PS3 Review

Kingdoms of Amalur: Reckoning

Can 38 Studios hit a home run off the first pitch?

The phrase 'too big to fail' has been bandied about a lot in recent times but, with the number of top notch names attached to Kingdoms Of Amalur: Reckoning it is hard to see how it can't be more apt to describe the debut title from 38 Studios.

Kingdoms Of Amalur is an action RPG from the collective minds of bestselling fantasy author R A Salvatore, Spawn creator Todd MacFarlane and Oblivion and Morrowind designer Ken Rolston. There are usually only two possible outcomes from a confluence of talent like this - quiet success or abject failure.

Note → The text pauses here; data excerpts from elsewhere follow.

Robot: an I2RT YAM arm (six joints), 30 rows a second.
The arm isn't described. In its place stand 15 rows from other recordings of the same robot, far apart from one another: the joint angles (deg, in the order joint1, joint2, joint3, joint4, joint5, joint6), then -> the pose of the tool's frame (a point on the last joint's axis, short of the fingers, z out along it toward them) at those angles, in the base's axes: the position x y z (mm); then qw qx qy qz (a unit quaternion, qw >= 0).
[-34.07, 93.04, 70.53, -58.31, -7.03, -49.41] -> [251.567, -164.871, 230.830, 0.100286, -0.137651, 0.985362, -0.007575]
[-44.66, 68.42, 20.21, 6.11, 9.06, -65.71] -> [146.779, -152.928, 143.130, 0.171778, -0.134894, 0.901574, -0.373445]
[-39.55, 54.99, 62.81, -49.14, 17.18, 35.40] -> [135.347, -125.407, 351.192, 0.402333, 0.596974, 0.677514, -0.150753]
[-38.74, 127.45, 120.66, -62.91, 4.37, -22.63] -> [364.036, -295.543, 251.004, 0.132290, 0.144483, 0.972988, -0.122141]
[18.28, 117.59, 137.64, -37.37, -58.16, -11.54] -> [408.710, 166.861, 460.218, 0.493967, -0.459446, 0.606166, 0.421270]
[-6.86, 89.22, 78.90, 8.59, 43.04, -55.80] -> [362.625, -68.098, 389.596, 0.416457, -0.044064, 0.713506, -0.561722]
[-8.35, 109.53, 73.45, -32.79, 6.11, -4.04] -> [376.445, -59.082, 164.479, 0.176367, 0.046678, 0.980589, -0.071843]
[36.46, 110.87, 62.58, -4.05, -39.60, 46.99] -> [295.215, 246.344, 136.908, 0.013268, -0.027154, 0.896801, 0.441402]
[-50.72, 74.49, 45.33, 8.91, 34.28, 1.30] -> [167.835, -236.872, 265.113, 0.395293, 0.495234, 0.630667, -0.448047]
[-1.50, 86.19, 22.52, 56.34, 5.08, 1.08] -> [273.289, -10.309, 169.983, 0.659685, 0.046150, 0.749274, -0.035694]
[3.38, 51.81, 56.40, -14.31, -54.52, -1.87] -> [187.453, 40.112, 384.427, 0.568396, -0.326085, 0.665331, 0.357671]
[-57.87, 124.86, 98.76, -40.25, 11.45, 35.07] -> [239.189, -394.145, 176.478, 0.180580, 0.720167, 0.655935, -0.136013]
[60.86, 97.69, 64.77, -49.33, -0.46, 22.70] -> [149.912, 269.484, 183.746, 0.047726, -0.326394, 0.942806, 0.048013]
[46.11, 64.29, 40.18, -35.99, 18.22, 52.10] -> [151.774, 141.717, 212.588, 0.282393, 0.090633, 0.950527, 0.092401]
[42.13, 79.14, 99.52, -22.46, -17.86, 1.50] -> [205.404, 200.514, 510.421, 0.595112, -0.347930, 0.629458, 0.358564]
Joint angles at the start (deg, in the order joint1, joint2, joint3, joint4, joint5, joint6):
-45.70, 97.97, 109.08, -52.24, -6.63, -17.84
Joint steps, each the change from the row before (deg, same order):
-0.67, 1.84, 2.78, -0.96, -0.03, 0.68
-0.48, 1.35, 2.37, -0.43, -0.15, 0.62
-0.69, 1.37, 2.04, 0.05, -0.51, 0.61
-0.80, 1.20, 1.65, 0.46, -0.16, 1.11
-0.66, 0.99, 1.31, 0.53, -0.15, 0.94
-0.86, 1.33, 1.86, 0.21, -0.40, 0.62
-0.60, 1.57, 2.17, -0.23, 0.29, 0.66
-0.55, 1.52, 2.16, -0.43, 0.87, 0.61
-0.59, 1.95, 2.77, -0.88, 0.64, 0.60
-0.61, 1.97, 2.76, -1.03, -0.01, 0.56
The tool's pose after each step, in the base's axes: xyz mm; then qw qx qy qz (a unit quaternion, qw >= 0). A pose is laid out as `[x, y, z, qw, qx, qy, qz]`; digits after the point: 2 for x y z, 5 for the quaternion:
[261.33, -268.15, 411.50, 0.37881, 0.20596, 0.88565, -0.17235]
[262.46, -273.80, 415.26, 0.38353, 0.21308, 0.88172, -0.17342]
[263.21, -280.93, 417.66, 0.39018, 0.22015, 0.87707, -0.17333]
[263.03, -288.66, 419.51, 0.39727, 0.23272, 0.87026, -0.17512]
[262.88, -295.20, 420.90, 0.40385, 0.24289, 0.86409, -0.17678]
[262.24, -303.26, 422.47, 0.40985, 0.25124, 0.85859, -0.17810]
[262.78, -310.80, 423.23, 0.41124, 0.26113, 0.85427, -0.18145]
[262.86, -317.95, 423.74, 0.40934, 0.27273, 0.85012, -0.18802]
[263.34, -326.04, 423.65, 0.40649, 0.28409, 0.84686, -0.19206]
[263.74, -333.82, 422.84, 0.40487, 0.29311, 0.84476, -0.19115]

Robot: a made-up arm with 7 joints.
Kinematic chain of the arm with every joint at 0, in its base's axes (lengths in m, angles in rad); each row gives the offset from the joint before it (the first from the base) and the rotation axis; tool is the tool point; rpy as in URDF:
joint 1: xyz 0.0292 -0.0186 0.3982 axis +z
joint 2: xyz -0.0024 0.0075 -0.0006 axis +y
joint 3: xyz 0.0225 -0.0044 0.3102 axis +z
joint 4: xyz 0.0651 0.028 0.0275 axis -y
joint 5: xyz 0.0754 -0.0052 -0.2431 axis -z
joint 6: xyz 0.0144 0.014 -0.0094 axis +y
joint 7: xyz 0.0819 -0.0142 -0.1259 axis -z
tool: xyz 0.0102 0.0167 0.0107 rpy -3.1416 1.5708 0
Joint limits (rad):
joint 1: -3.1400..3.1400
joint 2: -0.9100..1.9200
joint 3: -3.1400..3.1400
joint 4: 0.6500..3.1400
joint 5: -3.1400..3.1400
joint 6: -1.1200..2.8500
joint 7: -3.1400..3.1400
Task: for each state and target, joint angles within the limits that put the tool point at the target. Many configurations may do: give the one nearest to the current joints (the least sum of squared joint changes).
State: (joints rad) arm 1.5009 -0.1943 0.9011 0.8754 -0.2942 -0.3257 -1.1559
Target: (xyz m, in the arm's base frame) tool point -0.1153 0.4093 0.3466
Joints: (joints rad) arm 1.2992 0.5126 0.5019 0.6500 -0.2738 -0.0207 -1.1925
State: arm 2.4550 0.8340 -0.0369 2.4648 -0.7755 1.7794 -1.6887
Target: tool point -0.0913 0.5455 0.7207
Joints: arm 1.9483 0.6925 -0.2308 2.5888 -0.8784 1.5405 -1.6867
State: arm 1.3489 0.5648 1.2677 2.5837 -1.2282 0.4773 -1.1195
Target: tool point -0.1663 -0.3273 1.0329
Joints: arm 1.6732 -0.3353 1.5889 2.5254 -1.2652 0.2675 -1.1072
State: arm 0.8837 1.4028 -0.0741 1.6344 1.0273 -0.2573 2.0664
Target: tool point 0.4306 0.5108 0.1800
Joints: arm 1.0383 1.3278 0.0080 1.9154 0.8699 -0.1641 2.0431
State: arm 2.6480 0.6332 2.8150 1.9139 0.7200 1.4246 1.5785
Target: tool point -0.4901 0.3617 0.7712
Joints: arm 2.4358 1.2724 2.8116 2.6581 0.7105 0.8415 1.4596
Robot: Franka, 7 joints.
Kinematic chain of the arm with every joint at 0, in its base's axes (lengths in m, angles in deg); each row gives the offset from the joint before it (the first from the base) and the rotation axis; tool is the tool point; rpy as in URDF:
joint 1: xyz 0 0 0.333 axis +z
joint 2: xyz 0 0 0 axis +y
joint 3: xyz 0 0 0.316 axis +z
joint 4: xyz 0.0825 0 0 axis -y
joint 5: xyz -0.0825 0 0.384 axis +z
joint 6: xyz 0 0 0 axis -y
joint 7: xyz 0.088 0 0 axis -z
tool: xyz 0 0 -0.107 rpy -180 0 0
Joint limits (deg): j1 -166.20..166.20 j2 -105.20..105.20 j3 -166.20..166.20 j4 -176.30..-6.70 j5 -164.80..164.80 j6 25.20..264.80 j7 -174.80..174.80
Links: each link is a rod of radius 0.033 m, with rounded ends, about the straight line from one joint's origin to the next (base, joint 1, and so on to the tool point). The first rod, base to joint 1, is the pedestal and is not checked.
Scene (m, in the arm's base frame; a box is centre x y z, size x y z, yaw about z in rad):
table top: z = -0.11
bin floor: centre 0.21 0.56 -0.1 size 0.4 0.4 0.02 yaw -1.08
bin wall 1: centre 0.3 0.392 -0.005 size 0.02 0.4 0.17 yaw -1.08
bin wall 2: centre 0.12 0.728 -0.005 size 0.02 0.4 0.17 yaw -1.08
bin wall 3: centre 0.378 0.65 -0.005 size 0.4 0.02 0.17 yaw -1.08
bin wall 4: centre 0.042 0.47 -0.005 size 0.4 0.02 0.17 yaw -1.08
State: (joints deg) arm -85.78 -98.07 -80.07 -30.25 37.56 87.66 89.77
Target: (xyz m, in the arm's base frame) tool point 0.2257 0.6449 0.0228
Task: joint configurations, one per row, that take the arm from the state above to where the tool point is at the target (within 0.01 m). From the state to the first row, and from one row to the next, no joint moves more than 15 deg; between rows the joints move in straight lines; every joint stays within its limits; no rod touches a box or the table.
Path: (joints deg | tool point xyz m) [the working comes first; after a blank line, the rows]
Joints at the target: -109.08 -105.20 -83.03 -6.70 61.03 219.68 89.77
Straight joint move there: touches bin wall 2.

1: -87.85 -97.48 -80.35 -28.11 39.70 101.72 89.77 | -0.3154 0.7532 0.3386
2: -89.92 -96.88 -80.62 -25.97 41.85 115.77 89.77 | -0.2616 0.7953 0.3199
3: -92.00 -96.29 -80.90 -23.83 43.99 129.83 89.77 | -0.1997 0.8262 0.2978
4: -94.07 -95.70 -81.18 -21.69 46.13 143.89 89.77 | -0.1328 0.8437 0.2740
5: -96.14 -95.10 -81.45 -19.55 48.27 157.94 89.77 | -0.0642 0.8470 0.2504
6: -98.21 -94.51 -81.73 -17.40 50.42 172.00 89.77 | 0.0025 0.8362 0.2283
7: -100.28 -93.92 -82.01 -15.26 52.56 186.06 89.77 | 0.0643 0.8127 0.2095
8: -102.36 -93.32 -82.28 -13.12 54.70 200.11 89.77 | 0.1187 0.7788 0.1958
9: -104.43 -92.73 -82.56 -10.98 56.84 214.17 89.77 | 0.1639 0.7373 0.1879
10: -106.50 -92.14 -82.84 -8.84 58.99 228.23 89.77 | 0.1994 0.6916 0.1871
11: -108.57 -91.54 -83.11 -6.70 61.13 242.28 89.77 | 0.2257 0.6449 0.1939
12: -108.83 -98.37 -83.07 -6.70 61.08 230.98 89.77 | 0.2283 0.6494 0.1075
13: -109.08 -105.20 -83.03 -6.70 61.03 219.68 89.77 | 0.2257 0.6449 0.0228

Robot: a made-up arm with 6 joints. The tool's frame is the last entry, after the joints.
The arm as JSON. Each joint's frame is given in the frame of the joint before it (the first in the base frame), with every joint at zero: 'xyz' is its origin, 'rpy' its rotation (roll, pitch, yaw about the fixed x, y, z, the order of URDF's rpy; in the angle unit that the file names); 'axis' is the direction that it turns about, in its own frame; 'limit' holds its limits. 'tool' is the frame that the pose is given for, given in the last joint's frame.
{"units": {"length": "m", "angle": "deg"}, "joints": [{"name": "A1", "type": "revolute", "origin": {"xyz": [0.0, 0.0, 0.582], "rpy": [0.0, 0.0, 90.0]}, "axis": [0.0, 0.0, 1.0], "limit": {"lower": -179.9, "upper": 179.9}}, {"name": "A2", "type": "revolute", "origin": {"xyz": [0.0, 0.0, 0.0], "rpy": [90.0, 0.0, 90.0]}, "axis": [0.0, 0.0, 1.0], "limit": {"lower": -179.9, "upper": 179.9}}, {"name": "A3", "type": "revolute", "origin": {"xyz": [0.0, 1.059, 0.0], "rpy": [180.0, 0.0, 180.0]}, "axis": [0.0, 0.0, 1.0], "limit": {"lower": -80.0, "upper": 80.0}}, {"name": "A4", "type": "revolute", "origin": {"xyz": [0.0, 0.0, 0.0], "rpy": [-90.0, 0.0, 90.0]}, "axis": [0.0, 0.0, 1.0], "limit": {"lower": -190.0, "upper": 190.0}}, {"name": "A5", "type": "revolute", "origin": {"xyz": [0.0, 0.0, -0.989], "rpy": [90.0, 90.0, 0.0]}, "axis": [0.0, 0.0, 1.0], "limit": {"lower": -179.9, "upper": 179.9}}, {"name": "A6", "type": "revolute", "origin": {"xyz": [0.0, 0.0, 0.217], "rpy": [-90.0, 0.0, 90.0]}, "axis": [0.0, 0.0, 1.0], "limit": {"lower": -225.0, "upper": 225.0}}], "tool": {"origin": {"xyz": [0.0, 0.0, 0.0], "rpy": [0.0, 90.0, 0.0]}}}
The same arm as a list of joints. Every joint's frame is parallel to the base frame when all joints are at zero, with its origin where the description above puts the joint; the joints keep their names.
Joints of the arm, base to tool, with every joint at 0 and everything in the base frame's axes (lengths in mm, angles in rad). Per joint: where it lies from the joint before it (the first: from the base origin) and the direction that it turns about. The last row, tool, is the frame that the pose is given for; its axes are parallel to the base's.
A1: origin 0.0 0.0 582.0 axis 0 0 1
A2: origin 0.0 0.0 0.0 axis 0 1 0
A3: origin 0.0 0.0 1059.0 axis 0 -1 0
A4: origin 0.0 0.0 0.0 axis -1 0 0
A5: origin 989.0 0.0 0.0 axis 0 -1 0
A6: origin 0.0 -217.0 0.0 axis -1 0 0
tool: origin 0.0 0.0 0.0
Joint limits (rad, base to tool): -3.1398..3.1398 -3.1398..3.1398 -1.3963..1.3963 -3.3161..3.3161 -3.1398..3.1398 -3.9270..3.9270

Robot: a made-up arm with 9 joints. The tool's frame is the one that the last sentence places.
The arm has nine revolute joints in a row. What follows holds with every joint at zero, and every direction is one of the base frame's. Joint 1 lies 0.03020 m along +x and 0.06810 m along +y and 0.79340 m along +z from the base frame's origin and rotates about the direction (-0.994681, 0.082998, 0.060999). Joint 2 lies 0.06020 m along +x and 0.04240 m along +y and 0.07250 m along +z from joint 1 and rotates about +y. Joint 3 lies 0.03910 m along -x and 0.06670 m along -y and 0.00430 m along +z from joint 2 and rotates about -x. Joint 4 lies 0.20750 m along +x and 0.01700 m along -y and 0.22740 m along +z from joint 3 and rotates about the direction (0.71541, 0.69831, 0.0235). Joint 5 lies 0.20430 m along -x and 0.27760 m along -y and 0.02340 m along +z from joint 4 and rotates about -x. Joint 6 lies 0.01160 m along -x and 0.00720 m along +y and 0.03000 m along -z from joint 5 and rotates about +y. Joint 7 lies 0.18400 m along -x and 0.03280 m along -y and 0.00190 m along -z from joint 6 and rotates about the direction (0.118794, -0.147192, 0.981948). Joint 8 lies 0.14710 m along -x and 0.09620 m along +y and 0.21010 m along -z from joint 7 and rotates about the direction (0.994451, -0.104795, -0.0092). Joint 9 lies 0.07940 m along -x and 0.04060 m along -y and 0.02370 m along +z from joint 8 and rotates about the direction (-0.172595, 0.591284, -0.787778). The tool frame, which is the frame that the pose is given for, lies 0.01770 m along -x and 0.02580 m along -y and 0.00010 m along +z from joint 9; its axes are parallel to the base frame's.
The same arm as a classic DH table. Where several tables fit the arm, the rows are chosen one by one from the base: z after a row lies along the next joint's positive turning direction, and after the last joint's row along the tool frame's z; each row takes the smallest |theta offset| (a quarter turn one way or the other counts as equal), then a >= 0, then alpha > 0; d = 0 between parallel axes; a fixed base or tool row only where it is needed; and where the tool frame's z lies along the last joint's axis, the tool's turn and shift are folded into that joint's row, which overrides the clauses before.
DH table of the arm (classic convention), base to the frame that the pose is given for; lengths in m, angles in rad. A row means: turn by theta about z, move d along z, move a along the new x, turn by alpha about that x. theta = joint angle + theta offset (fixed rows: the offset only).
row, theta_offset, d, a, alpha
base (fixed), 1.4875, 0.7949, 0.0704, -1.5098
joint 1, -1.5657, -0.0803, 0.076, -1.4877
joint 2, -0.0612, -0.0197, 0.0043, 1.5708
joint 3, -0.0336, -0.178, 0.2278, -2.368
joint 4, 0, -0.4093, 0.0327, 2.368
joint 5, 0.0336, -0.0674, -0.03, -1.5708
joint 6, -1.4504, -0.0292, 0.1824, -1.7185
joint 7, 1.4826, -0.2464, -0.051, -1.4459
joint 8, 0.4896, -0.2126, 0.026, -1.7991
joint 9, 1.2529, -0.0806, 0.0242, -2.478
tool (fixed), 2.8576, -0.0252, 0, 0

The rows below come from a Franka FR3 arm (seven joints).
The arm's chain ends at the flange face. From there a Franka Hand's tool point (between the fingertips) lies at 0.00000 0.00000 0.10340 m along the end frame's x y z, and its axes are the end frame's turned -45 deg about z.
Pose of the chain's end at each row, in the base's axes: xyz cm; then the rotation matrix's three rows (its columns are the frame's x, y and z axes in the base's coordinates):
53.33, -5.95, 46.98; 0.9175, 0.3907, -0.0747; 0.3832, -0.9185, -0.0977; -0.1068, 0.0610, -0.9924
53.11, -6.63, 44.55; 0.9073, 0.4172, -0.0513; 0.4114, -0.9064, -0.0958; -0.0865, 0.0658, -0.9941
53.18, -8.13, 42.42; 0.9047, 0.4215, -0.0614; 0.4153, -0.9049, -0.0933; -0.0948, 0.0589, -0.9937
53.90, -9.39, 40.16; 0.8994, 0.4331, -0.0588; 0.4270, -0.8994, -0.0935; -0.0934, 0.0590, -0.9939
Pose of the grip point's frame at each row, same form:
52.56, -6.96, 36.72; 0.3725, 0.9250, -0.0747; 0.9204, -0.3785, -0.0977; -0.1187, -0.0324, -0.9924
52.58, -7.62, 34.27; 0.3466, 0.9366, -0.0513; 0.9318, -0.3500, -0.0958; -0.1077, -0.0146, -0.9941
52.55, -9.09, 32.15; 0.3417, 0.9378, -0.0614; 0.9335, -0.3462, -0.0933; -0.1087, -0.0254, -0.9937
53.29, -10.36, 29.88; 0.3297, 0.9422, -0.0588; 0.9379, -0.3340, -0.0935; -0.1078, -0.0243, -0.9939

At first glance, Kingdoms of Amalur looks like the bastard son of Oblivion and Fable III sharing the latter's visuals while adopting scaled-down versions of the alchemy, smithing and levelling up systems featured in the more recent Elder Scrolls titles. Todd MacFarlane's distinct artistic style has led to Amalur having a darker edge to it than Lionhead's Fable series and it feels much better for it.

As you progress further into the game it becomes very clear that while the looks may evoke memories of playing the Fable series the darker undertones and the visuals begin to feel closer to BioWare's Dragon Age series and there are definite points where BioWare's influence is felt heavily with their conversation wheel even popping up on occasion during important stages of certain conversations.

The dark edge shows right from the very beginning of the game with the main character waking up on a pile of rotting carcasses in a cavern. It's a fairly monumental event as this makes the game's hero the first mortal to come back from the dead, to have their soul revived in a new body.

It transpires that you, the game's hero, are the only successful result of a grand experiment to grant immortality to mortals in order to help gain ground in a brutal war between the mortal races of Amalur and a violent sect of immortals (the Fae) known as the Tuatha that has riven Amalur apart for the last ten years.

Amalur is a lot bigger that you might expect. Amalur spans several kingdoms (hence the name Kingdoms of Amalur) and in this respect it does owe a lot to its Morrowind and Oblivion influences. There is a lot to do here and there are numerous quests and side-quests available in every settlement. There's also a good few factions to join as well, each with their own quests from the becoming the first mortal to sit on the Fae Court of Enchantments to joining the mercenary Warsworn. Each faction has, not just a range of quests but their own sub-plot that makes joining and playing these quests more compelling.

For the sheer scale of what is available in Kingdoms of Amalur there is no real feeling that it is an exceptionally heavy RPG. Combat is all action and it uses a surprisingly nuanced single button system relying on timing to execute different moves. Rather than having heavy and light attacks Amalur has a primary and secondary weapon feature that allows for more immediate tactical flexibility in battle. For instance, if you're getting creamed by an ogrish Ettin in a fight up close you can simply switch to using a bow or a ranged magic staff by pushing a different button. This feels very natural and actually makes fighting in Amalur much more easy to get to grips with that in Skyrim.

Character creation and levelling up is very nicely handled too. There are three classes of character to choose from - warrior, rogue or magician - and a skill tree associated with each. Might, finesse and magic skill trees are all fairly simple to choose from and players can mix and match their skills from each tree to create a custom class of character of concentrate fully on one for a more old-school RPG experience. Amalur also features a Fates system which supplements the levelling up. Each class has a progression of Fates available to them that open up as players level up. Each Fate grants skill bonuses for a specific class. The Hunter Fate, for example, grants rogues above a certain level bonuses to stealth, ranged attacks and other roguish skills. It's a neat way of helping players get the most out of the game while still playing the way they want to play.

There has been a lot of talk of Kingdoms Of Amalur being influenced by a variety of big titles but, while these influences are all very evident this is very much a game of its own rather than a bunch ideas borrowed from elsewhere and carelessly cobbled together. Kingdoms Of Amalur: Reckoning is actually a very beautifully crafted RPG in its own right and it sits very comfortably in between the most accomplished of its peers occupying a niche all of its own.

Kingdoms Of Amalur: Reckoning is a fantastic debut for 38 Studios and a great start to the year for RPG fans. It's arrival is perfectly timed to pique the interest of those who are starting to tire of Skyrim. This is something new and hopefully it is the beginning of a saga every bit as epic as the games that have inspired it.